How many F'ing   "gurus" have to be exposed as Frauds, Sex fiends, druggies  and psychopaths before people get the message? The yoga world is FILLED with one phony after the next...Quite laughable really.    

agni
agni

Forgiveness is one thing, simple stupidity is quite another. Like all the phony yoga teachers, John was never a real teacher anyway. Amazingly,  some are so blind that they continue to go this guy and all other phony yoga teachers. BTW, real Yoga is Hinduism, taught by Hindus and not for a fee.

Shakti
Shakti

Forgiveness is one of the highest spiritual vibrations and hopefully the yoga community will have compassion for John. While I do think perhaps John got caught up in the maya of fame it sounds like he is being forthright about what happened and positive about his new life. I feel a consensual affair, some pot and wicca rituals are his personal life and it does not change who he is as a yoga teacher. Many gurus have done much worse to their students with no consequences. Hopefully the person who revealed the information realizes that revenge can hurt many people.

johnkmlee66
johnkmlee66

Good for Desi and Micah.  Wish you well John.

Erica Rosenthal
Erica Rosenthal

Who gives a shit if he slept with married students? It was probably just making the workout better

mosborne3
mosborne3

Just get into bouldering or rock climbing. 

Don Finley
Don Finley

Who said the pot law wouldn't bring in a higher class of people and business owners? lol

WillieStortz
WillieStortz topcommenter

Is it just me or does this pervert look just like Jerry Sandusky? There must be something in the genetics of those types. 

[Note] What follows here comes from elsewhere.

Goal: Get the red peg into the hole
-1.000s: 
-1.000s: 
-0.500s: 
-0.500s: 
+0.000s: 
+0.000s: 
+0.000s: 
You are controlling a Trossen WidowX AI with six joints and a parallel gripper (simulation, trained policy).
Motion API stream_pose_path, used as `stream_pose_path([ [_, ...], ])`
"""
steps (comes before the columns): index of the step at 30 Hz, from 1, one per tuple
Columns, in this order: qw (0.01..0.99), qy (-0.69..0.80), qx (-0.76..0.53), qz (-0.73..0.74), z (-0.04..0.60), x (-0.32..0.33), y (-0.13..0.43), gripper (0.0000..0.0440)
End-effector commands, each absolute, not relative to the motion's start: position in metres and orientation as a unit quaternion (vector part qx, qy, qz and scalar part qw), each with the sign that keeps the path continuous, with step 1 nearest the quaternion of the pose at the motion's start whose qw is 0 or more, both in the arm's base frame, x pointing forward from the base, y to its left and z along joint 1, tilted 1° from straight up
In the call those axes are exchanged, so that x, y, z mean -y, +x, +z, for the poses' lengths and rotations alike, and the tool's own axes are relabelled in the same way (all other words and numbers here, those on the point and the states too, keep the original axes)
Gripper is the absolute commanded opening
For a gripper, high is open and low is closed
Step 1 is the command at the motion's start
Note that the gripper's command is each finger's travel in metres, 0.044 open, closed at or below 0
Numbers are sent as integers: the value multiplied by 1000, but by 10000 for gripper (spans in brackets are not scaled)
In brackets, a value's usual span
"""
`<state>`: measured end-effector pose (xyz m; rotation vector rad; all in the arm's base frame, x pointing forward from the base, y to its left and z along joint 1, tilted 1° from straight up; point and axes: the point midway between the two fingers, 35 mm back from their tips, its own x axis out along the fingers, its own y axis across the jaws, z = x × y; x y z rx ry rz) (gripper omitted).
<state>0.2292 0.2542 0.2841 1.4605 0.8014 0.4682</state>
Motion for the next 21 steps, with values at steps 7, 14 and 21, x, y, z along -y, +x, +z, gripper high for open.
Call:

Thanks for the heads up, it's always good to know when a sexual predator is lurking in my neighborhood and working at local businesses.

westwordreader
westwordreader

Friend tells reporter Joel Warner: “I really want my sex life and my other personal sacred and spiritual practices held privately, and not made public by others who don't respect such boundaries.” The article never mentions that John’s business partner, Desi Springer, is by all accounts his romantic partner, as well. Why would acknowledging that embarrass this yoga power couple?

I took a class with John and Desi and he was amazing and charismatic, a terrific teacher. They have palpable and powerful chemistry. They travel the world together, and he signs his emails “Desi and John.” And this reporter can’t write about that?

Did Friend's “aqua-blue eyes flashing with enthusiasm” – not to mention those beefy thighs and fabulous grounded feet! – get to you, Joel?   I understand!

anotherwwreader
anotherwwreader

@westwordreader 


It's that kind of groupie-talk that both enabled and got him into trouble in the first place. The only thing that has changed (judging from his 'medical marijuana' card) is his realization that he would do well to erect stronger boundaries of 'privacy' regarding distances between the walk and the talk. 


Otherwise, he apparently still actively courts and promotes such googly-eyed praise and endorsements as yours.


Yes, the article went easy on him in some respects, especially with regard to details such as the one you mention.